• [TASK DETAILS]:
Take the records below and set down exactly the lines from the one with "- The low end" to the one with "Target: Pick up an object", ends included; do not copy the pictures.

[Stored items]
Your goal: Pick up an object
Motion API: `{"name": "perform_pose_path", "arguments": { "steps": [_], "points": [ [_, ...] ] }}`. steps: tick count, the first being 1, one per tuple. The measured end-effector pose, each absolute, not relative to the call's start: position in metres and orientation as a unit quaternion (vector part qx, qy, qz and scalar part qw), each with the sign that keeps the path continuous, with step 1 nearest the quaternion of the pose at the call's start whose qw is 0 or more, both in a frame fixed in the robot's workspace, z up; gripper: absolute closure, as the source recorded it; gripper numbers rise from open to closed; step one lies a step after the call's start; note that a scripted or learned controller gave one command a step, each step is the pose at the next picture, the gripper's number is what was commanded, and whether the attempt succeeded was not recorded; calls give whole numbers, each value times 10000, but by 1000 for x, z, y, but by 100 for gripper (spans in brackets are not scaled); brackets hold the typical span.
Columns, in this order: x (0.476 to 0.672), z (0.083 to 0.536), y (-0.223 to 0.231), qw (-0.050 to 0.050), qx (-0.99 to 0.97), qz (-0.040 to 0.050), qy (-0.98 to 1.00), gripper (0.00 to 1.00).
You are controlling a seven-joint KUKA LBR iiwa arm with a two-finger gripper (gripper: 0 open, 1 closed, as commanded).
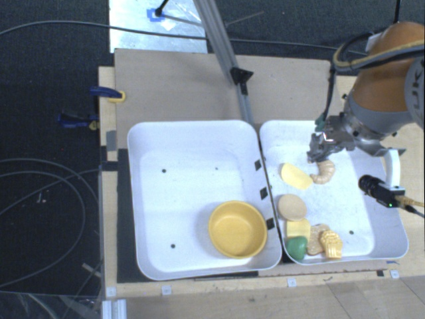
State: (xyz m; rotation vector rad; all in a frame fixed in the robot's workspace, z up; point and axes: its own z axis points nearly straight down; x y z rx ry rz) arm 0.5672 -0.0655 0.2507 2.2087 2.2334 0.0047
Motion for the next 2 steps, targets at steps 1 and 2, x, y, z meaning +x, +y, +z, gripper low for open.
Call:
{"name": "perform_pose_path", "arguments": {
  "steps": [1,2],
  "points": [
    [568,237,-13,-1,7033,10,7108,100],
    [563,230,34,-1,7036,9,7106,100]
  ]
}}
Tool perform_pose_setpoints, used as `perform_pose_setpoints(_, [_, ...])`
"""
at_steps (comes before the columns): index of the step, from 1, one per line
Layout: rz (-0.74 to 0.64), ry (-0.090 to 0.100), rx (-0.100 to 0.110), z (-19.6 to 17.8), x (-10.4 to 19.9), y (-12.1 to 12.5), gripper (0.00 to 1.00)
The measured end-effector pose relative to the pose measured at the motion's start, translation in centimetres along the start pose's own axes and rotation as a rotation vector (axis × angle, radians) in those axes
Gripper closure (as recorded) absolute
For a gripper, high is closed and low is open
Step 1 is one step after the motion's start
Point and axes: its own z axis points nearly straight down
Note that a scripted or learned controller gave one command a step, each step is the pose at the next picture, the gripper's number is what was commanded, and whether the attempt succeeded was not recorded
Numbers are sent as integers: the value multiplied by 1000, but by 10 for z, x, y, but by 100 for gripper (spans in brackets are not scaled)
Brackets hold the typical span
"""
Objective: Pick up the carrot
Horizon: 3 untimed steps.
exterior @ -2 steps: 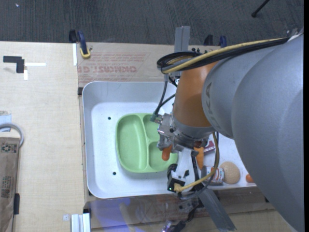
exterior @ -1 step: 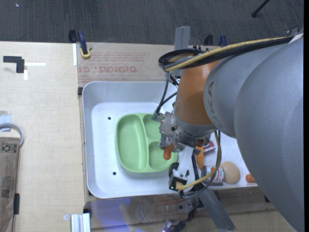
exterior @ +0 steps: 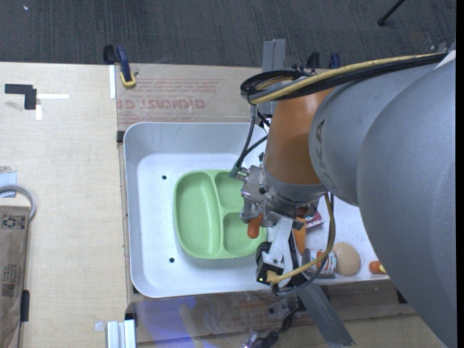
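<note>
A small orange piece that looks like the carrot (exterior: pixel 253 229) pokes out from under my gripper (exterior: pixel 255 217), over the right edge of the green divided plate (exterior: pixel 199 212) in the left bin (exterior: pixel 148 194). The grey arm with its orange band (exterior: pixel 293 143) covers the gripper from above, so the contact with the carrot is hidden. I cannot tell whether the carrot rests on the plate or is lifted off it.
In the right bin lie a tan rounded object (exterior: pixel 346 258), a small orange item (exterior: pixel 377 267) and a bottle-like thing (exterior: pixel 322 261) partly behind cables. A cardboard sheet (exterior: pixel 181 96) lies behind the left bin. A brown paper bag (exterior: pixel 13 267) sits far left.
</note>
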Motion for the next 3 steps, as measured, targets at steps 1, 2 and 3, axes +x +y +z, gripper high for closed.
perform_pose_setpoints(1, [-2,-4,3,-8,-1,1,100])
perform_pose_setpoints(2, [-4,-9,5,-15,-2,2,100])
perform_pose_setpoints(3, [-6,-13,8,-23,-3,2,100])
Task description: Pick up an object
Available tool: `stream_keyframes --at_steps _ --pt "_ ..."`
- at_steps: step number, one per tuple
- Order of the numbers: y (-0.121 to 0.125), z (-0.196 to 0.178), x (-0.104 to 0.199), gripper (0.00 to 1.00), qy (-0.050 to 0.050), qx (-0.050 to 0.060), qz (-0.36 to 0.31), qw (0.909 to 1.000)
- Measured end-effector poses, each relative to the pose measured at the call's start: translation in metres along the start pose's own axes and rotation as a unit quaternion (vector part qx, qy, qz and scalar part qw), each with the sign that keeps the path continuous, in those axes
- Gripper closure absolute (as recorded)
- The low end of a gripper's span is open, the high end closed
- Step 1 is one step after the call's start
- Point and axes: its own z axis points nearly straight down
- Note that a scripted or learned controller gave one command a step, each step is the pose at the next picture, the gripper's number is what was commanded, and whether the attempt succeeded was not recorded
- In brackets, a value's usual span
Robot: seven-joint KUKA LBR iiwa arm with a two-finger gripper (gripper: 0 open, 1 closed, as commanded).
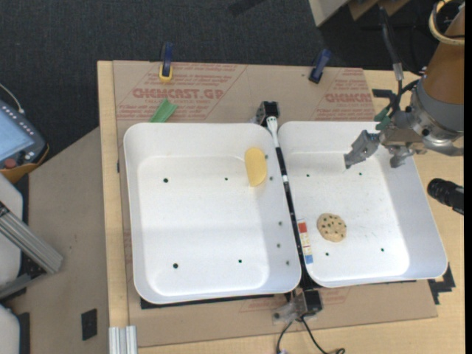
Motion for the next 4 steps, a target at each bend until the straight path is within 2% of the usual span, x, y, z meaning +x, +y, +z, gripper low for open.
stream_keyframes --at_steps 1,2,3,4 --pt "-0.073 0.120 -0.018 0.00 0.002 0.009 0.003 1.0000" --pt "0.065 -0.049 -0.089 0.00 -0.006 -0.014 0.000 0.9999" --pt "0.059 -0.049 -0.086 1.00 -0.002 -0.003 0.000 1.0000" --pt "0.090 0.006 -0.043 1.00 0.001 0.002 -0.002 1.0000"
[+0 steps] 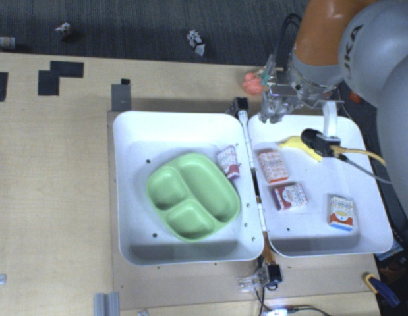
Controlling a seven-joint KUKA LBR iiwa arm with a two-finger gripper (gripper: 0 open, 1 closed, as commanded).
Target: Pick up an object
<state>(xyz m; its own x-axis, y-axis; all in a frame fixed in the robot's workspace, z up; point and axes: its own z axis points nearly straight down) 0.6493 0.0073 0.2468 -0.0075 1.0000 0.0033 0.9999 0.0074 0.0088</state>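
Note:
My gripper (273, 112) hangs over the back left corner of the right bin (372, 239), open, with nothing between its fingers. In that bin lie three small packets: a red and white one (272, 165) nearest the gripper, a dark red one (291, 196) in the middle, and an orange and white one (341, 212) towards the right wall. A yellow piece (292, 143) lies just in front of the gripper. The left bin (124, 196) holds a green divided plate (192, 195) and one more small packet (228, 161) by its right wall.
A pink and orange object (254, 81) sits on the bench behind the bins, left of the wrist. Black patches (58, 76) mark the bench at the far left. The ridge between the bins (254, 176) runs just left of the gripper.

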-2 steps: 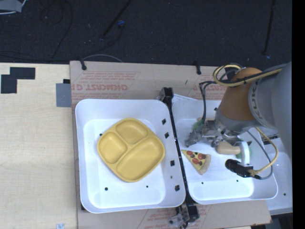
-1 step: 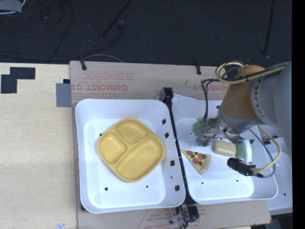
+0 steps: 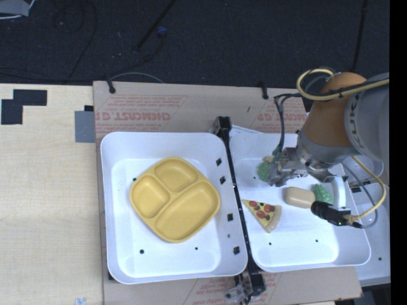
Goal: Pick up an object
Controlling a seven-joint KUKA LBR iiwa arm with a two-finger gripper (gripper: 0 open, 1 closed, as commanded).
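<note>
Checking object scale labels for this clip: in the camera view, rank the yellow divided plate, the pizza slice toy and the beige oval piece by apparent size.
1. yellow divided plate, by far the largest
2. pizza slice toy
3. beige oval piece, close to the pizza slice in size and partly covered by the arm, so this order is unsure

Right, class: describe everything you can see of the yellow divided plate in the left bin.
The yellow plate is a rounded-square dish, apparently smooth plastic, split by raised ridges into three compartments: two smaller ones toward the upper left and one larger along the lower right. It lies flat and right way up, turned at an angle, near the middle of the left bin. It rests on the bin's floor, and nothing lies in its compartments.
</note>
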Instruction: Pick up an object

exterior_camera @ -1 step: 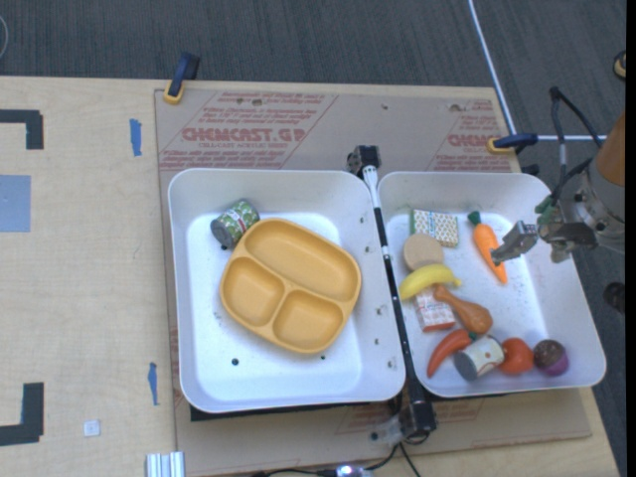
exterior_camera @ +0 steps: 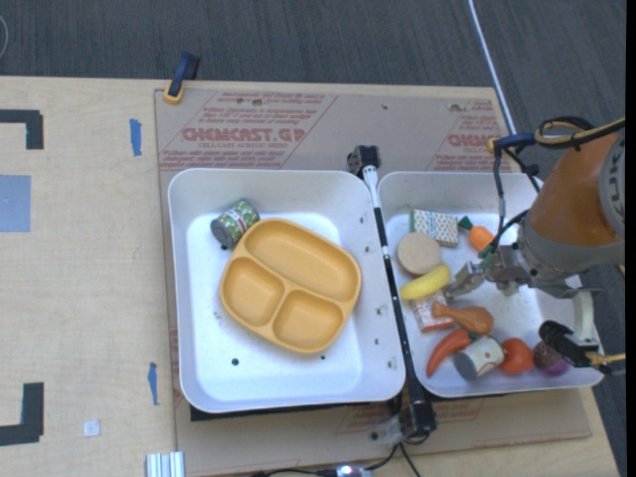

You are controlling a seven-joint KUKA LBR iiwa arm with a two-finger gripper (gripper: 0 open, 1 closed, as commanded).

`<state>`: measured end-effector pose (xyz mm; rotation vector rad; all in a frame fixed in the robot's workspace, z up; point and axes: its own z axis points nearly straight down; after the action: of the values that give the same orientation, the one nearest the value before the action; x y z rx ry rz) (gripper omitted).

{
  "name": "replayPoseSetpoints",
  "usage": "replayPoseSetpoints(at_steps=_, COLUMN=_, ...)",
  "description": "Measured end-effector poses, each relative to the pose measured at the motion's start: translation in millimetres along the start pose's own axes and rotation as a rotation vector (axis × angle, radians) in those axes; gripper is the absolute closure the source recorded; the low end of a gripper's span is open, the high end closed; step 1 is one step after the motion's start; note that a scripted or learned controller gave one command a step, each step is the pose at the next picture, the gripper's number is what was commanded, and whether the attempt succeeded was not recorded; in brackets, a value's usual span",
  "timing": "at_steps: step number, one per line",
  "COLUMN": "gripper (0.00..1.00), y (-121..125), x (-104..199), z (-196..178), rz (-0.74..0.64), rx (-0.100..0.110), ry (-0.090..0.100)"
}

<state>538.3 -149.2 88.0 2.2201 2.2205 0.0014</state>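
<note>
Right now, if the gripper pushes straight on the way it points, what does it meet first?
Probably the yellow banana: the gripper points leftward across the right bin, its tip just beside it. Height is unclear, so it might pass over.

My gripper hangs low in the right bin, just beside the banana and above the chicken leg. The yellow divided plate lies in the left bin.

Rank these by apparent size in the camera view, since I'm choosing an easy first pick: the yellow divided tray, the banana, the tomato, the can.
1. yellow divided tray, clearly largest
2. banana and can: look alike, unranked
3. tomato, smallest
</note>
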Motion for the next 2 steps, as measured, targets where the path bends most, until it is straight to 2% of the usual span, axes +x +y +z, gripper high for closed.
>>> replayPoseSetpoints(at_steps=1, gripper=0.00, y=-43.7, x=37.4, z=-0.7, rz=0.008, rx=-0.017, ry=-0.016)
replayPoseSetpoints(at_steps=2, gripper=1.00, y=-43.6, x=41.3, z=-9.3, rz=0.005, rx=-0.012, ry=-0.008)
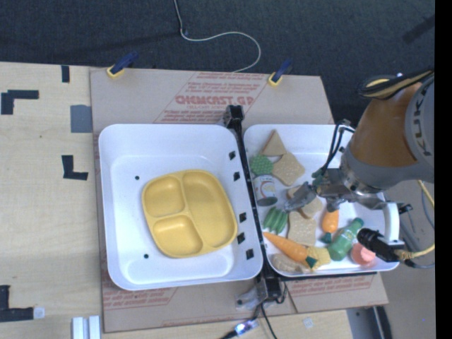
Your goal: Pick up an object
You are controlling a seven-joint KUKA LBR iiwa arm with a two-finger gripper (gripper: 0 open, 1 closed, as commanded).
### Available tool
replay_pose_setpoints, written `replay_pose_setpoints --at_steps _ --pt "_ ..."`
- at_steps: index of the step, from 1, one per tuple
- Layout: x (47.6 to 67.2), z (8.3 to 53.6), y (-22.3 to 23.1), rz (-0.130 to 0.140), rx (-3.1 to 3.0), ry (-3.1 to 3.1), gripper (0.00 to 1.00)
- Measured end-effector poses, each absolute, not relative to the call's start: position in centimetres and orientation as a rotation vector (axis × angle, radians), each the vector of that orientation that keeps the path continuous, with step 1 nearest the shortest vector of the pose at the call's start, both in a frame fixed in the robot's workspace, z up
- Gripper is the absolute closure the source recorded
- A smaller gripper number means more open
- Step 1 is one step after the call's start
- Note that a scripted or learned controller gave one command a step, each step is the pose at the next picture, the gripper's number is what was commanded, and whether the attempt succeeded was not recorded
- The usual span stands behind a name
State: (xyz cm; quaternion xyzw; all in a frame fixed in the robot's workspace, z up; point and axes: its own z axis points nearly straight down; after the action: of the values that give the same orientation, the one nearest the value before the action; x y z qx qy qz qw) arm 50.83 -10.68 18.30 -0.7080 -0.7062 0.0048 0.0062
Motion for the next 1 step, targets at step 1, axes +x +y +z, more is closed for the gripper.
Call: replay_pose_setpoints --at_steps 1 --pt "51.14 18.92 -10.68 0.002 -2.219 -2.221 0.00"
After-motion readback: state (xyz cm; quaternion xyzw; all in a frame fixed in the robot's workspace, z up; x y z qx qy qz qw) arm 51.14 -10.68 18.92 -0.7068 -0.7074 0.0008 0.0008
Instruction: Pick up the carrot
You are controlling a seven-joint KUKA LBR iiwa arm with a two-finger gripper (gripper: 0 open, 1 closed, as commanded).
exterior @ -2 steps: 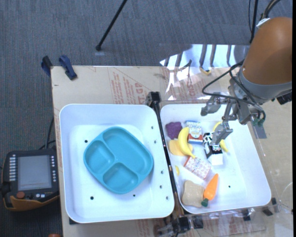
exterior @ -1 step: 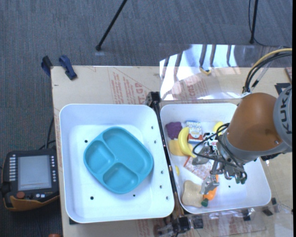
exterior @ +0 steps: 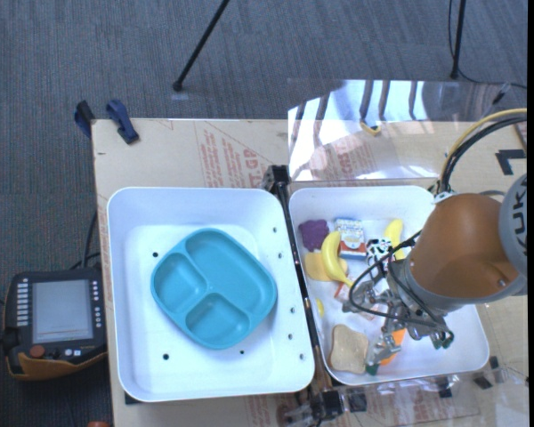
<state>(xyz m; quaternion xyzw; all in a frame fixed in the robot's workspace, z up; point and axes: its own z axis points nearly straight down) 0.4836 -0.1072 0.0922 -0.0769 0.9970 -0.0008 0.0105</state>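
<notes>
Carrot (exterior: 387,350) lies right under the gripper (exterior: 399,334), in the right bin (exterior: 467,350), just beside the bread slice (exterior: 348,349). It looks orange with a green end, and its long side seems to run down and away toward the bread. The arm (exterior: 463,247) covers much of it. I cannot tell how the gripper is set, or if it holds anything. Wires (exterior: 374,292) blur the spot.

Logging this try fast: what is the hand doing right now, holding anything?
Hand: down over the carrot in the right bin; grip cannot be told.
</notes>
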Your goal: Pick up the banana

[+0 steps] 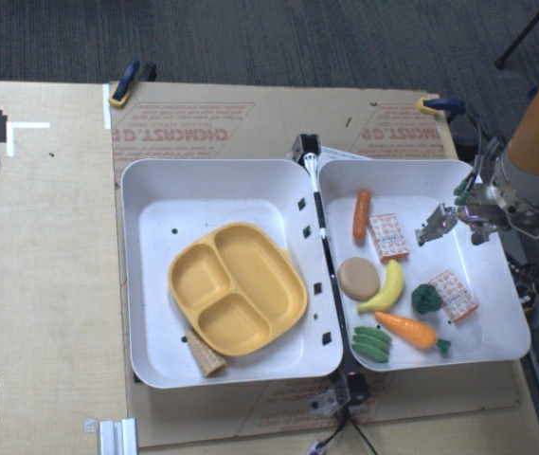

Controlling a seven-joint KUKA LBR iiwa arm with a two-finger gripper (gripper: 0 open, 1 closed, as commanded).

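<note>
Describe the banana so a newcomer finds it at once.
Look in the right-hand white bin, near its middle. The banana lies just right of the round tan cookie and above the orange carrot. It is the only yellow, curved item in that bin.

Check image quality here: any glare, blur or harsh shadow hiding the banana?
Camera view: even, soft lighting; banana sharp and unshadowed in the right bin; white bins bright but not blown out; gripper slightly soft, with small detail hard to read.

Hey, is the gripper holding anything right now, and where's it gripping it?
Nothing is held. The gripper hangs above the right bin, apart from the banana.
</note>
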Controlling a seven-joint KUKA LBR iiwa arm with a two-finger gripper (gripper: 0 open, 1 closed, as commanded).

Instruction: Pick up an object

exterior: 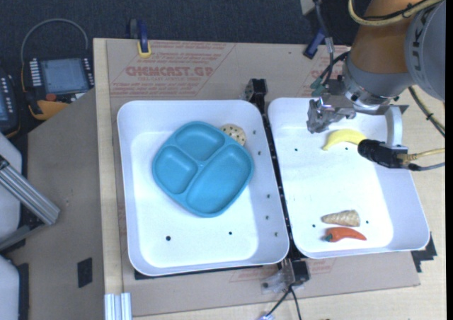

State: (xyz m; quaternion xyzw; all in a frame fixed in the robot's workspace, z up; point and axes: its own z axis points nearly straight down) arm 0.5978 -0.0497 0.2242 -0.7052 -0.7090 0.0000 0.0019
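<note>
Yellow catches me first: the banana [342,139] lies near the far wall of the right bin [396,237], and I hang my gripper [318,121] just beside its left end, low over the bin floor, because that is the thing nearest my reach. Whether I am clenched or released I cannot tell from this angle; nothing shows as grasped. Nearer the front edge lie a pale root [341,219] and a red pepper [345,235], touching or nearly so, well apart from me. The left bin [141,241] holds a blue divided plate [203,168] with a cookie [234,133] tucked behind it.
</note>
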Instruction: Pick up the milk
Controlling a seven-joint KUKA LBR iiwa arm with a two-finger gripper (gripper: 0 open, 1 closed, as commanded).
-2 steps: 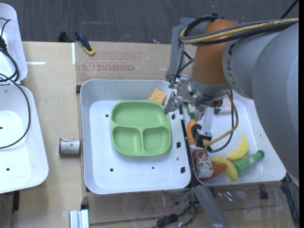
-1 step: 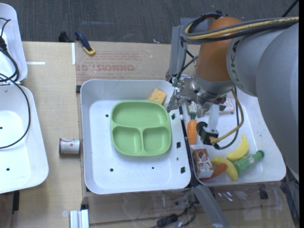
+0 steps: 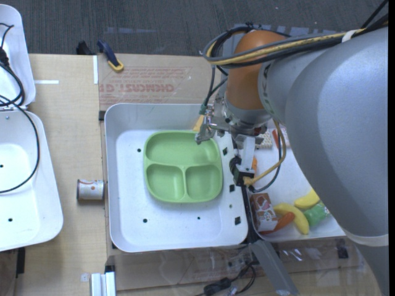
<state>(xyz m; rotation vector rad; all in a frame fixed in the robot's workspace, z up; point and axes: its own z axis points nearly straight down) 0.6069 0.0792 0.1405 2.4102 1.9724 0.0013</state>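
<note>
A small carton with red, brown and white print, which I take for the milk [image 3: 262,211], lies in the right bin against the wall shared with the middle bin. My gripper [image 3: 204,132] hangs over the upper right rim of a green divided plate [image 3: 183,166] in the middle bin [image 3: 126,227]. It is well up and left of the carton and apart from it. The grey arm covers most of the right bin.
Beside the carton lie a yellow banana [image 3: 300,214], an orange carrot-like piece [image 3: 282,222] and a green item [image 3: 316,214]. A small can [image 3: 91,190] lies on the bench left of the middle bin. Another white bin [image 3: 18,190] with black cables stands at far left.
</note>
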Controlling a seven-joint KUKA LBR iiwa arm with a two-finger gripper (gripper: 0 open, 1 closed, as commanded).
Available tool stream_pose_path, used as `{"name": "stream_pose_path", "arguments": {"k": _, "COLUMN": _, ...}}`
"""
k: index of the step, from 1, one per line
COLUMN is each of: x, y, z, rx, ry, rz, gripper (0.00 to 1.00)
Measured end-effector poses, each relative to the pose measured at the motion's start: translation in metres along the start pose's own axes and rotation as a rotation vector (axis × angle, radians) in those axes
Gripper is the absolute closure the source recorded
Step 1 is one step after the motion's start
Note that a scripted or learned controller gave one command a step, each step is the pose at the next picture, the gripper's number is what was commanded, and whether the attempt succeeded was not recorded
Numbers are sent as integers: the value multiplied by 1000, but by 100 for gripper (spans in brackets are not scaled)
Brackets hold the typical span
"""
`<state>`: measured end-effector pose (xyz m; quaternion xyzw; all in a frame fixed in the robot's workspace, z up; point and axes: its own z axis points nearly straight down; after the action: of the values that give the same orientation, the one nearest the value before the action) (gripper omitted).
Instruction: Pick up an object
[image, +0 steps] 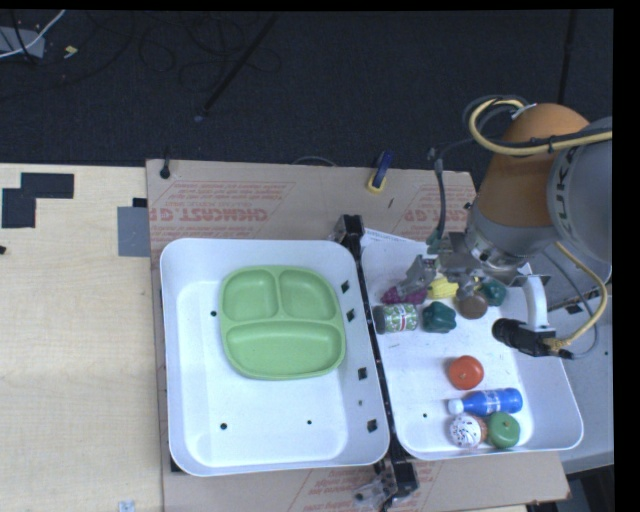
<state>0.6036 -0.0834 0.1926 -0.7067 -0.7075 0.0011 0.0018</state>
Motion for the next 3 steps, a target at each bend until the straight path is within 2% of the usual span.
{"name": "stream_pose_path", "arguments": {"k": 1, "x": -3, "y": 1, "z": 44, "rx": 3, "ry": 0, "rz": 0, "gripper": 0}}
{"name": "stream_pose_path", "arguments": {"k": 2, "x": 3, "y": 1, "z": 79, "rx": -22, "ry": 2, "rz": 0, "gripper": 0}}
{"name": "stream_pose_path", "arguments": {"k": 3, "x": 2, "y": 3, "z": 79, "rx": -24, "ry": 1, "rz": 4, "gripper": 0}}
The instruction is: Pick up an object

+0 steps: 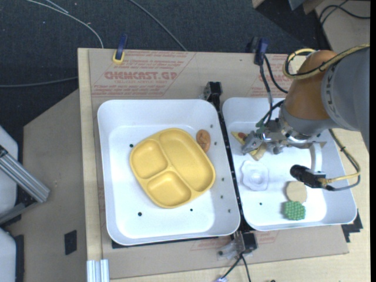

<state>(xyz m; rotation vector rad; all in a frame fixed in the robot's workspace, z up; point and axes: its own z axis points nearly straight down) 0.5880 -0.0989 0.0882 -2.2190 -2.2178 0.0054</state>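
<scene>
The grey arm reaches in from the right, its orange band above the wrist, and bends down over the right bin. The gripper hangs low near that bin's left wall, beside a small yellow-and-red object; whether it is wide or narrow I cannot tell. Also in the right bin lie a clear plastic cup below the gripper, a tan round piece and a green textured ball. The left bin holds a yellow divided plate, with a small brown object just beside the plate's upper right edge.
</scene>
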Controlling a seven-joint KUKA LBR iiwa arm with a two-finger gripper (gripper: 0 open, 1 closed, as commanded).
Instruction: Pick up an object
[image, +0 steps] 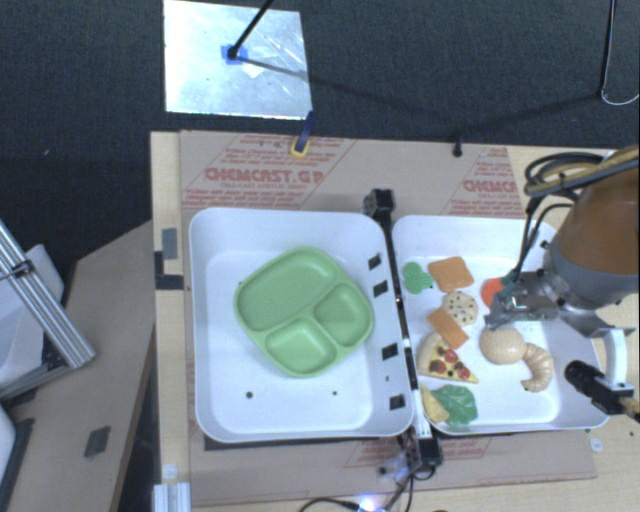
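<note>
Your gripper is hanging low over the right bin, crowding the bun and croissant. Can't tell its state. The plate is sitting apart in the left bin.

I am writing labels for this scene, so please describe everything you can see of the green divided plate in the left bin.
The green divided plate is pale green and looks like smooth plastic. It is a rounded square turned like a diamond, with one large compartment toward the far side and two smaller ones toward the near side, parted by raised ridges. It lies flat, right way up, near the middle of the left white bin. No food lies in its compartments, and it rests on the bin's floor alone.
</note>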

• [SOLUTION]:
- The low end of a gripper's span is open, the high end closed
- Step 1 is one step after the call's start
- Point and axes: its own z axis points nearly straight down
- Note that a scripted or learned controller gave one command a step, each step is the pose at the next picture, the gripper's number is what was commanded, and whether the attempt succeeded was not recorded
- In brackets, a value's usual span
Robot: seven-joint KUKA LBR iiwa arm with a two-finger gripper (gripper: 0 open, 1 closed, as commanded).
Motion for the next 4 steps, a target at each bend until the straight path is within 2% of the usual span, x, y, z meaning +x, +y, +z, gripper low for open.
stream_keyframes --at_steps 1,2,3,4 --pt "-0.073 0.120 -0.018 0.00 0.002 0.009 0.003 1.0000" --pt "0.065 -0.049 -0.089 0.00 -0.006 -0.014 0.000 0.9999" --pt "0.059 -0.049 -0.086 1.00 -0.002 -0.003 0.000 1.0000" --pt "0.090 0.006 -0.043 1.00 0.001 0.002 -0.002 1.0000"
[+0 steps] 
Controlling a seven-joint KUKA LBR iiwa arm with a two-finger gripper (gripper: 0 open, 1 closed, as commanded).
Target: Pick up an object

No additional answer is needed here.